## Exercise directions
Beginning with the line that has "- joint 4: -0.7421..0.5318" and ending with the line that has "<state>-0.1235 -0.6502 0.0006", retype the entries below exactly, except for the pictures.

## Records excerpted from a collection
#####
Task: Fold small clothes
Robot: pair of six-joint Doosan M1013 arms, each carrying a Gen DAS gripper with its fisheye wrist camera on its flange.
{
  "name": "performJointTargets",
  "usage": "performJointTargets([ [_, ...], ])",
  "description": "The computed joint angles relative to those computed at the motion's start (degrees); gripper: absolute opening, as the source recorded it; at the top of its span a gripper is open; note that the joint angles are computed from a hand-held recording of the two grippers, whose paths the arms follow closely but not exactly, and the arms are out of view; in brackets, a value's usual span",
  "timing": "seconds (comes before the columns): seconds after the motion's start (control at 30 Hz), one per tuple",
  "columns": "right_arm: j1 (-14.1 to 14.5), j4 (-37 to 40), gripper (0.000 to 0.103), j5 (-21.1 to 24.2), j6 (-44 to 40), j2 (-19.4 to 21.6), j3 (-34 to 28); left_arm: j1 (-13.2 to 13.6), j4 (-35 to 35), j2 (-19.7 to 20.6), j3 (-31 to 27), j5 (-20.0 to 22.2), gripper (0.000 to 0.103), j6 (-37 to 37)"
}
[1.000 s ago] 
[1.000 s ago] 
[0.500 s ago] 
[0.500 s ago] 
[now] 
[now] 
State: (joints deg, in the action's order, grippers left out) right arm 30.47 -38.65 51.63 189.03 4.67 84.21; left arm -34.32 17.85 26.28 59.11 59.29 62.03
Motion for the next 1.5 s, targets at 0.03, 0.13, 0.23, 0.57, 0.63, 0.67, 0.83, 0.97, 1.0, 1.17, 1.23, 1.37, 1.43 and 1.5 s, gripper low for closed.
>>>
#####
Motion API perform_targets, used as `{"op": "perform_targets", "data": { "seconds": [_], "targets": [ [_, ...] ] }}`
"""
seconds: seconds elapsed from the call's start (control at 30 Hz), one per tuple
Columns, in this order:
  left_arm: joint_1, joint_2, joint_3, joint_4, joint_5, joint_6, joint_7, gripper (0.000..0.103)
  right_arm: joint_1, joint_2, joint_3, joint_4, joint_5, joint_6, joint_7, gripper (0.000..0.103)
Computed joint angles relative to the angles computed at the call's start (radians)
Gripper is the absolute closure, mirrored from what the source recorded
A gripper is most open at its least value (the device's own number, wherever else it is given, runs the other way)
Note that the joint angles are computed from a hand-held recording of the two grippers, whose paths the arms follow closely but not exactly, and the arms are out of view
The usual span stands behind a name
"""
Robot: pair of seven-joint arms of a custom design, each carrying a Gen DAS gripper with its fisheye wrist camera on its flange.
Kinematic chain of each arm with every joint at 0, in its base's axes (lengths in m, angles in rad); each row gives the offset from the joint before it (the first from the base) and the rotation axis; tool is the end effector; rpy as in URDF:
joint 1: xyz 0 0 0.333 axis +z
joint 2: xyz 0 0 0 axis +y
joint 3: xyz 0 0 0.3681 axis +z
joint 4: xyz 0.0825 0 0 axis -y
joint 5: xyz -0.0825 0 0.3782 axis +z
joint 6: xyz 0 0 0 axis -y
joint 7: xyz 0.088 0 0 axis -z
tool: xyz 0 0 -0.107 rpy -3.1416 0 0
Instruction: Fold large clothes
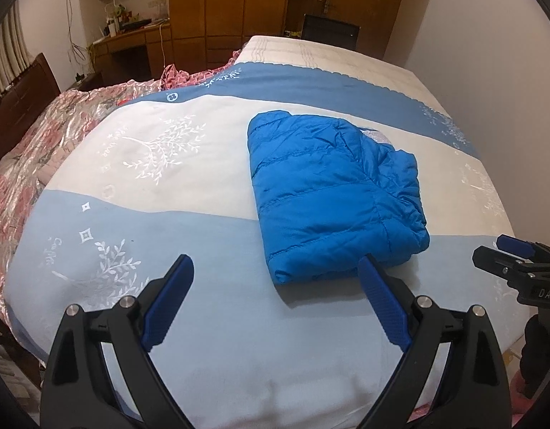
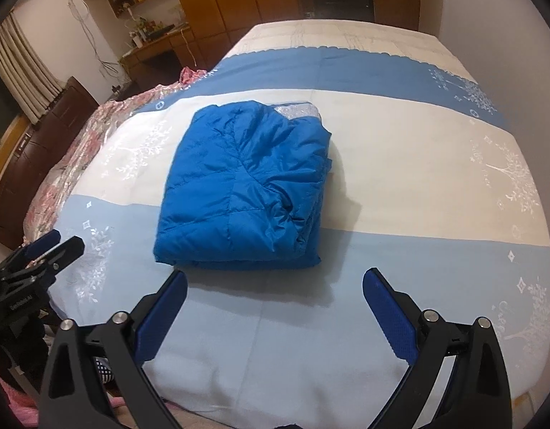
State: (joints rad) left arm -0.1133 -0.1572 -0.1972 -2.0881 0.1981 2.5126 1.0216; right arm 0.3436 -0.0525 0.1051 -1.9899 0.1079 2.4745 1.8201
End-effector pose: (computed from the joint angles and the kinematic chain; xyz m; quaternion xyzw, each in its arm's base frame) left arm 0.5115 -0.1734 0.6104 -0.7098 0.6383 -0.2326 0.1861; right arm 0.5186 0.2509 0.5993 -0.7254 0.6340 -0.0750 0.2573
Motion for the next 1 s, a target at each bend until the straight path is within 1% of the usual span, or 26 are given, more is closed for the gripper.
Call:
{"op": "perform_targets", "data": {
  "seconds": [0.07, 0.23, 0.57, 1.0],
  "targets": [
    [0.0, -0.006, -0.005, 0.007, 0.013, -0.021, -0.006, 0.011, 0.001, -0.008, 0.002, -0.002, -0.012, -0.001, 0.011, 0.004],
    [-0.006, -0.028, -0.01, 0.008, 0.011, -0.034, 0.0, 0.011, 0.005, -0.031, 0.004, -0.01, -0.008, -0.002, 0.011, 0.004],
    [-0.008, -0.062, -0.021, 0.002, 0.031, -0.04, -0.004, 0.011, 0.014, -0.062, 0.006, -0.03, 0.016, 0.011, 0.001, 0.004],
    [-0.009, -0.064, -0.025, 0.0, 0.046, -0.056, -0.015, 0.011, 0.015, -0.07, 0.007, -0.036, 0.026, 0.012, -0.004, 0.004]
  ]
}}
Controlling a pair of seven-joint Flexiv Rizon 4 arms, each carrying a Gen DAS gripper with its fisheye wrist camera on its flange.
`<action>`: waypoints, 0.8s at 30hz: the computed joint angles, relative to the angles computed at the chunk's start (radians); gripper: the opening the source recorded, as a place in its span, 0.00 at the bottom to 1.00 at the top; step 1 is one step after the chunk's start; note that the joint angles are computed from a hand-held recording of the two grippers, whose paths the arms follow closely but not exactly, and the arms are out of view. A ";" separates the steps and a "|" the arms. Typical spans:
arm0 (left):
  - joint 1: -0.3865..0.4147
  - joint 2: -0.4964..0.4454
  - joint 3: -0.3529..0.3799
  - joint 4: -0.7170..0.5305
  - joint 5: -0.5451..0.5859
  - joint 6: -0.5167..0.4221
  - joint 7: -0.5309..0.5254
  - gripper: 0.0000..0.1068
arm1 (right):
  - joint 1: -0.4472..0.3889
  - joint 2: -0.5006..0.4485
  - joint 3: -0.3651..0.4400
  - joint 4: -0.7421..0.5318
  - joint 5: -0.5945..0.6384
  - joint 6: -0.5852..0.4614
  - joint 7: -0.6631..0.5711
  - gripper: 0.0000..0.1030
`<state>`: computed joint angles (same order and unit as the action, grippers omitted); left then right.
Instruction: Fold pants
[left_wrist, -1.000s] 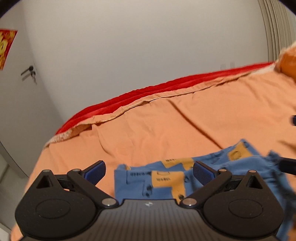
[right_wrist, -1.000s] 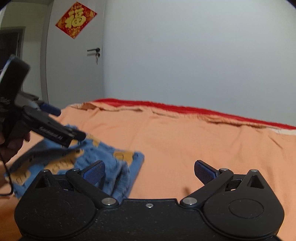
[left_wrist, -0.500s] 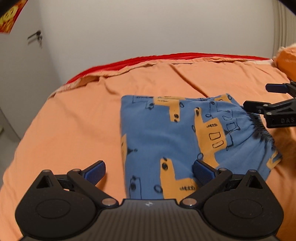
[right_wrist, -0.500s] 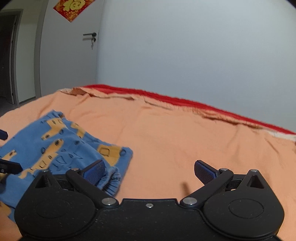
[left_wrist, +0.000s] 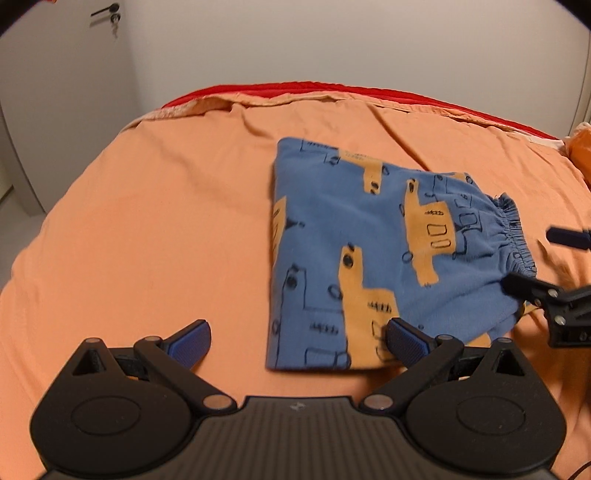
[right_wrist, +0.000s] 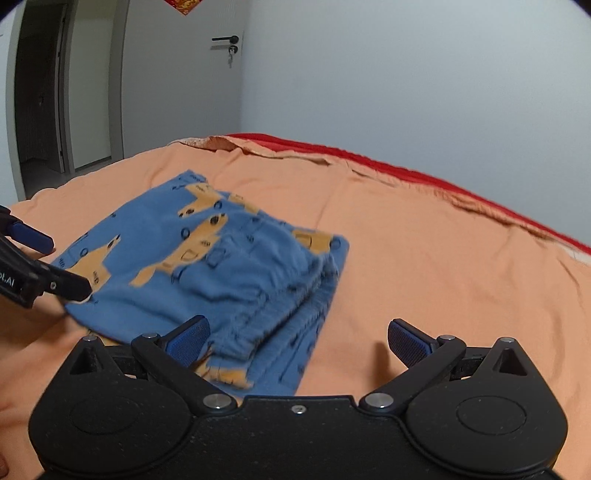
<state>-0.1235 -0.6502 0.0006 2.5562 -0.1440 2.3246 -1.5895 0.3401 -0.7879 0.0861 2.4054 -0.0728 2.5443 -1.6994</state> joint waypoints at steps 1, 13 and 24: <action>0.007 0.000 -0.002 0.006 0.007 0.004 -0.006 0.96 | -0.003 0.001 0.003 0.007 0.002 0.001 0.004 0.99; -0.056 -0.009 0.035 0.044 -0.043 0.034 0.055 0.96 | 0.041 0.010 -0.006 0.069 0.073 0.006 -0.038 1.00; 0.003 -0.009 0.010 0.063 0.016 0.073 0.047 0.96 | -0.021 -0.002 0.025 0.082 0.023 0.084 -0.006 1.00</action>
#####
## Result for this exercise
  - joint 4: -0.7421..0.5318
  - joint 5: -0.5945..0.6384
  - joint 6: -0.5852..0.4614
  - joint 7: -0.6631..0.5711
  - gripper: 0.0000..0.1030
`<state>`: computed joint angles (same order and unit as the action, grippers omitted); left then right.
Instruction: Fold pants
[left_wrist, -1.000s] 
[right_wrist, -1.000s] 
[left_wrist, -0.500s] 
[right_wrist, -0.500s] 
[left_wrist, +0.000s] 
[right_wrist, +0.000s] 
<state>-0.1235 -0.6502 0.0006 2.5562 -0.1440 2.3246 -1.5895 0.3401 -0.7879 0.0861 2.4054 -0.0728 2.5443 -1.6994</state> joint waypoints at steps 1, 13 and 24: <action>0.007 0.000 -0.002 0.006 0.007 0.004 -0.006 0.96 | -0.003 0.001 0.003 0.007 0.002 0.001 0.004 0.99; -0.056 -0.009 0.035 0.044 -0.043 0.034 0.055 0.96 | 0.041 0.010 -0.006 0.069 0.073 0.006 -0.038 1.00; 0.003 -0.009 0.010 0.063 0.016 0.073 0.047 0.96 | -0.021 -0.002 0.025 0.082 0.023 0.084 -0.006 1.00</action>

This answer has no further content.